Let $$\mathscr{L}$$ denote the $$\lambda$$-system generated by $$\mathscr{A}$$. Then of course $$\mathscr{A} \subseteq \mathscr{L} \subseteq \mathscr{B}$$. For $$A \in \mathscr{L}$$, let $\mathscr{L}_A = \{B \subseteq S: B \cap A \in \mathscr{L}\}$ We will show that $$\mathscr{L}_A$$ is a $$\lambda$$-system. Note that $$S \cap A = A \in \mathscr{L}$$ and therefore $$S \in \mathscr{L}_A$$. Next, suppose that $$B_1, \, B_2 \in \mathscr{L}_A$$ and that $$B_1 \subseteq B_2$$. Then $$B_1 \cap A \in \mathscr{L}$$ and $$B_1 \cap A \in \mathscr{L}$$ and $$B_1 \cap A \subseteq B_2 \cap A$$. Hence $$(B_2 \setminus B_1) \cap A = (B_2 \cap A) \setminus (B_1 \cap A) \in \mathscr{L}$$. Hence $$B_2 \setminus B_1 \in \mathscr{L}_A$$. Finally, suppose that $$\{B_i: i \in I\}$$ is a countable, disjoint collection of sets in $$\mathscr{L}_A$$. Then $$B_i \cap A \in \mathscr{L}$$ for each $$i \in I$$, and $$\{B_i \cap A: i \in I\}$$ is also a disjoint collection. Therefore, $$\bigcup_{i \in I} (B_i \cap A) = \left(\bigcup_{i \in I} B_i \right) \cap A \in \mathscr{L}$$. Hence $$\bigcup_{i \in I} B_i \in \mathscr{L}_A$$.

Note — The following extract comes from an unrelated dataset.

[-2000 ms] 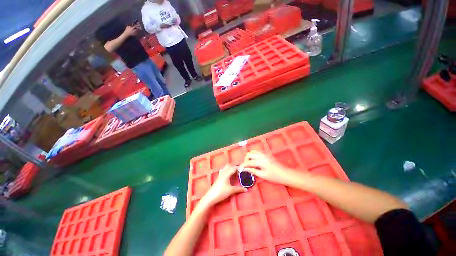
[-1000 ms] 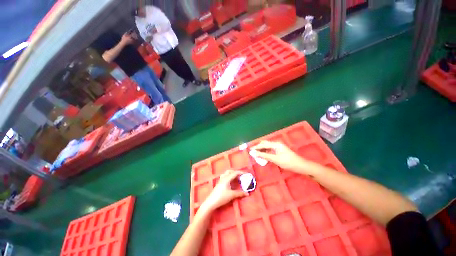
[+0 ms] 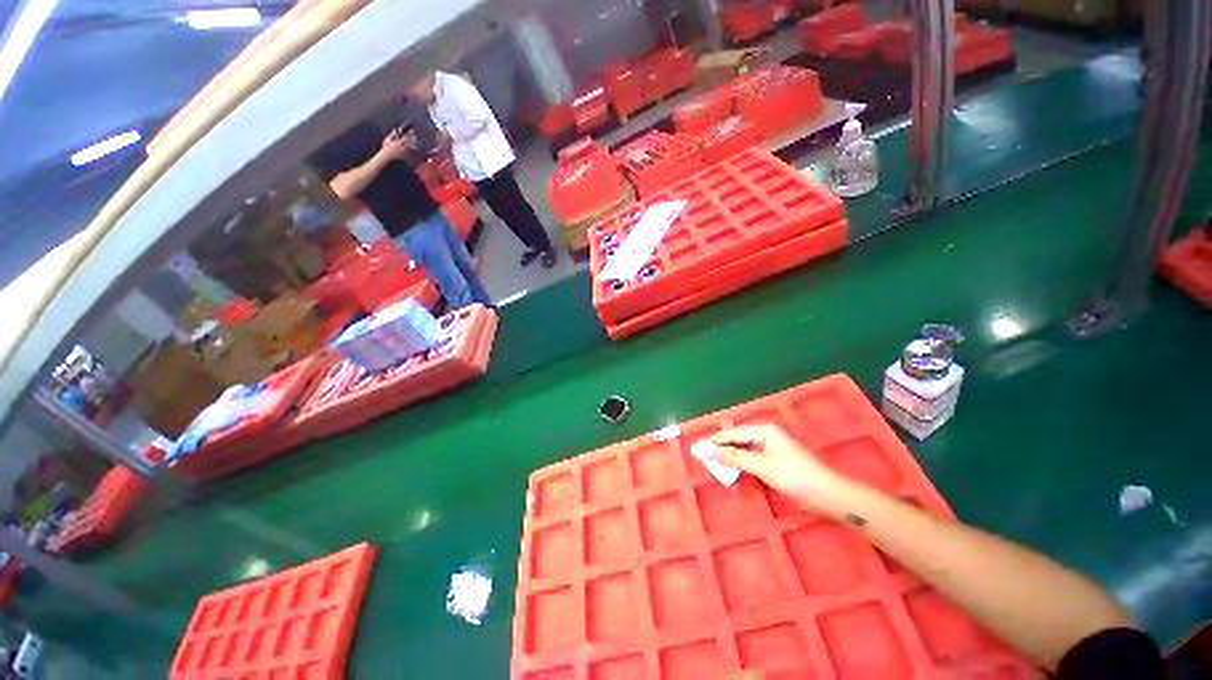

Next fix $$A \in \mathscr{A}$$. If $$B \in \mathscr{A}$$ then $$A \cap B \in \mathscr{A}$$, so $$A \cap B \in \mathscr{L}$$ and hence $$B \in \mathscr{L}_A$$. But $$\mathscr{L}$$ is the smallest $$\lambda$$-system containing $$\mathscr{A}$$ so we have shown that $$\mathscr{L} \subseteq \mathscr{L}_A$$ for every $$A \in \mathscr{A}$$. Now fix $$B \in \mathscr{L}$$. If $$A \in \mathscr{A}$$ then $$B \in \mathscr{L}_A$$ so $$A \cap B \in \mathscr{L}$$ and therefore $$A \in \mathscr{L}_B$$. Again, $$\mathscr{L}$$ is the smallest $$\lambda$$-system containing $$\mathscr{A}$$ so we have now shown that $$\mathscr{L} \subseteq \mathscr{L}_B$$ for every $$B \in \mathscr{L}$$. Finally, let $$B, \, C \in \mathscr{L}$$. Then $$C \in \mathscr{L}_B$$ and hence $$B \cap C \in \mathscr{L}$$. It now follows that $$\mathscr{L}$$ is a $$\pi$$-system, as well as a $$\lambda$$-system, and therefore by the previous theorem, $$\mathscr{L}$$ is a sigma-algebra. But $$\mathscr{A} \subseteq \mathscr{L}$$ and hence $$\sigma(\mathscr{A}) \subseteq \mathscr{L}$$.

Examples

Suppose that $$S$$ is a set and $$\mathscr{A}$$ is a finte partition of $$S$$. Then $$\mathscr{S} = \{\emptyset\} \cup \mathscr{A}$$ is a semi-algebra of subsets of $$S$$.

Proof:

If $$A, \, B \in \mathscr{A}$$ then $$A \cap B = \emptyset \in \mathscr{S}$$. If $$A \in \mathscr{S}$$ then $$A^c = \bigcup\{B \in \mathscr{A}: B \neq A \}$$

The following example is particulalry important because it will be used to construct positive measures on $$\R$$. Let $\mathscr{B} = \{(a, b]: a, \, b \in \R, \; a \lt b\} \cup \{(-\infty, b]: b \in \R\} \cup \{(a, \infty): a \in \R \}$

$$\mathscr{B}$$ is a semi-algebra of subsets of $$\R$$.

Proof:

Note that the intersection of two intervals of the type in $$\mathscr{B}$$ is another interval of this type. The complement of an interval of this type is either another interval of this type or the union of two disjoint intervals of this type.

It follows from result above that the collection $$\mathscr{A}$$ of finite disjoint unions of intervals in $$\mathscr{B}$$ is an algebra. Recall also that $$\sigma(\mathscr{B}) = \sigma(\mathscr{A})$$ is the Borel $$\sigma$$-algebra of $$\R$$, named for Émile Borel. We can generalize all of this to $$\R^n$$ for $$n \in \N_+$$

The collection $$\mathscr{B}_n = \left\{A_1 \times A_2 \times \cdots \times A_n: A_i \in \mathscr{B} \text{ for each } i \in \{1, 2, \ldots n\} \right\}$$ is a semi-algebra of subsets of $$\R^n$$.

Recall also that $$\sigma(\mathscr{B}_n)$$ is the $$\sigma$$-algebra of Borel sets of $$\R^n$$.